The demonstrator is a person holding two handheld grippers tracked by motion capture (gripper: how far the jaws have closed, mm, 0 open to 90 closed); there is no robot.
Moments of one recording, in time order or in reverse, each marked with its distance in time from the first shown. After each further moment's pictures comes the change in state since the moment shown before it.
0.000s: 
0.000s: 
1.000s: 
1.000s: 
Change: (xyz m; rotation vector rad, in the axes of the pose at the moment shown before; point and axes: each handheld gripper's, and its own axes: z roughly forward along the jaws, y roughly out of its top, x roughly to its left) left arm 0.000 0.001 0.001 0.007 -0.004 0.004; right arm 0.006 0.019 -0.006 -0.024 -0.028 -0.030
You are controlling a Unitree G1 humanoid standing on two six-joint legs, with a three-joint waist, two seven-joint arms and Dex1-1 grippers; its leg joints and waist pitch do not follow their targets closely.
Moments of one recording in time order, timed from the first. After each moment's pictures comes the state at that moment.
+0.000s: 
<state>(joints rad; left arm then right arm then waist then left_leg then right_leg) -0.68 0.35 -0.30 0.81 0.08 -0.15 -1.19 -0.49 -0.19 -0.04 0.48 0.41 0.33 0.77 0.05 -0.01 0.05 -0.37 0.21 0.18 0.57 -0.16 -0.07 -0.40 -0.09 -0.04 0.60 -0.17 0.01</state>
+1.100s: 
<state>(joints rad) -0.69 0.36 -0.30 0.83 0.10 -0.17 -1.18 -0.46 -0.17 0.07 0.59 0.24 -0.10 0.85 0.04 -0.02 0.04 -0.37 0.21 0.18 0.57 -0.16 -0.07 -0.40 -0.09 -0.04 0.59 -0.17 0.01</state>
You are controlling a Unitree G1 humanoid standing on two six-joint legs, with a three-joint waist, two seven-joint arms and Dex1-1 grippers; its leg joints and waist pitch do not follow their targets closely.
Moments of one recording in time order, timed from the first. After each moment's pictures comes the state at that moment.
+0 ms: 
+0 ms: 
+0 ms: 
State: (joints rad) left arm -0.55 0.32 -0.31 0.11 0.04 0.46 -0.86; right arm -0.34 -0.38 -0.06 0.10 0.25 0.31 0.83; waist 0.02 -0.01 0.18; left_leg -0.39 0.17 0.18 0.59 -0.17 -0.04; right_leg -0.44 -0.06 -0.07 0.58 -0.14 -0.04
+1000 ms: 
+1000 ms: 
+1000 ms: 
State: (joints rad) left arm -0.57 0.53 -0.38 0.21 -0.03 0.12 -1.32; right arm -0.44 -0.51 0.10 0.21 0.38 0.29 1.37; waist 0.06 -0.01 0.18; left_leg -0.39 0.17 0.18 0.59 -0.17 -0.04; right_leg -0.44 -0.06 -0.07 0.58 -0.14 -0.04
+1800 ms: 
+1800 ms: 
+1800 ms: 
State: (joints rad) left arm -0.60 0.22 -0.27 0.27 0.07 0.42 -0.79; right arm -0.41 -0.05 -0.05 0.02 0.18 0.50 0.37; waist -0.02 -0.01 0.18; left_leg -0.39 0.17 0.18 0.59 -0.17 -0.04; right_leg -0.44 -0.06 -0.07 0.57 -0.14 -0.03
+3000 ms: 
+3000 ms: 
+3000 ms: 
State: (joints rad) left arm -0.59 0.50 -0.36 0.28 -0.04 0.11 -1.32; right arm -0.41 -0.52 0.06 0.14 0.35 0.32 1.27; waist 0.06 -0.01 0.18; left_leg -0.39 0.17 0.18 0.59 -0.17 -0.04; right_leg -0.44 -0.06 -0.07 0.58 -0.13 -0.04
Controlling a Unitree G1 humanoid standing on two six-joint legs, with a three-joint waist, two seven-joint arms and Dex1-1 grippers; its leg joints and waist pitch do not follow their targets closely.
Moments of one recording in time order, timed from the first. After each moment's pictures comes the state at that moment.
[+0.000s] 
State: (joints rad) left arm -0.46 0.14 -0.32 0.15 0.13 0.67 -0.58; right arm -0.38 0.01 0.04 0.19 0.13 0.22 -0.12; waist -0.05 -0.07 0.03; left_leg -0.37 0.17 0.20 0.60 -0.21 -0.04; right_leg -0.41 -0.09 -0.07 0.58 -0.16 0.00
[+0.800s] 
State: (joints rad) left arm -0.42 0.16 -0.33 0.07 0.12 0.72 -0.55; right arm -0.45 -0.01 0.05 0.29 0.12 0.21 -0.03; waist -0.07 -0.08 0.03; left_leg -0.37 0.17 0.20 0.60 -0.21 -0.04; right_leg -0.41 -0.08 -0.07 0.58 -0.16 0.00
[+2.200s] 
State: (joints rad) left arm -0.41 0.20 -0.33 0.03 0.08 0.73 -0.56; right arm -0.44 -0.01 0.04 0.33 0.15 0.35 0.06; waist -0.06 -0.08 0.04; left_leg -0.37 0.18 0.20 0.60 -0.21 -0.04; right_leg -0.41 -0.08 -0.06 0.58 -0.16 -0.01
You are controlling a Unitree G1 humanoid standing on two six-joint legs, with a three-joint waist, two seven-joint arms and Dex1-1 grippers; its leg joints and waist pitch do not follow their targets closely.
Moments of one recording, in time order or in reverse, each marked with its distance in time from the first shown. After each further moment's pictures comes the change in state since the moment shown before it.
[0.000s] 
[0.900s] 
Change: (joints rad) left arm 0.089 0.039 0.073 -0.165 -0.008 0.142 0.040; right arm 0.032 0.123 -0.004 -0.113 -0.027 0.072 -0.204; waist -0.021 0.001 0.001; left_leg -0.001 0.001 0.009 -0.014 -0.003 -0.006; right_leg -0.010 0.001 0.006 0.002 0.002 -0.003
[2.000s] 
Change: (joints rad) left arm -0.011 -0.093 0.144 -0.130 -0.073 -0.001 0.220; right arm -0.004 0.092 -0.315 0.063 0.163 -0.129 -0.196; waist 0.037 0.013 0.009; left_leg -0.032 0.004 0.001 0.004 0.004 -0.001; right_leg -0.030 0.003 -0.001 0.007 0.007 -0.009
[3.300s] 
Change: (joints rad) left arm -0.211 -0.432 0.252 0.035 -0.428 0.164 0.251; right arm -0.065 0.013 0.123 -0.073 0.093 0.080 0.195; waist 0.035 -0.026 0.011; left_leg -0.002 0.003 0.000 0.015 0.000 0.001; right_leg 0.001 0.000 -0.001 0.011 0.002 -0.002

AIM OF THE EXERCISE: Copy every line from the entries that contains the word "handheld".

RESPONSE:
The demonstrator is a person holding two handheld grippers tracked by motion capture (gripper: how far the jaws have closed, mm, 0 open to 90 closed); there is no robot.
Change: (xyz m; rotation vector rad, in the axes of the pose at the moment shown before; point and axes: each handheld gripper's, and its own axes: z roughly forward along the jaws, y roughly out of its top, x roughly to its left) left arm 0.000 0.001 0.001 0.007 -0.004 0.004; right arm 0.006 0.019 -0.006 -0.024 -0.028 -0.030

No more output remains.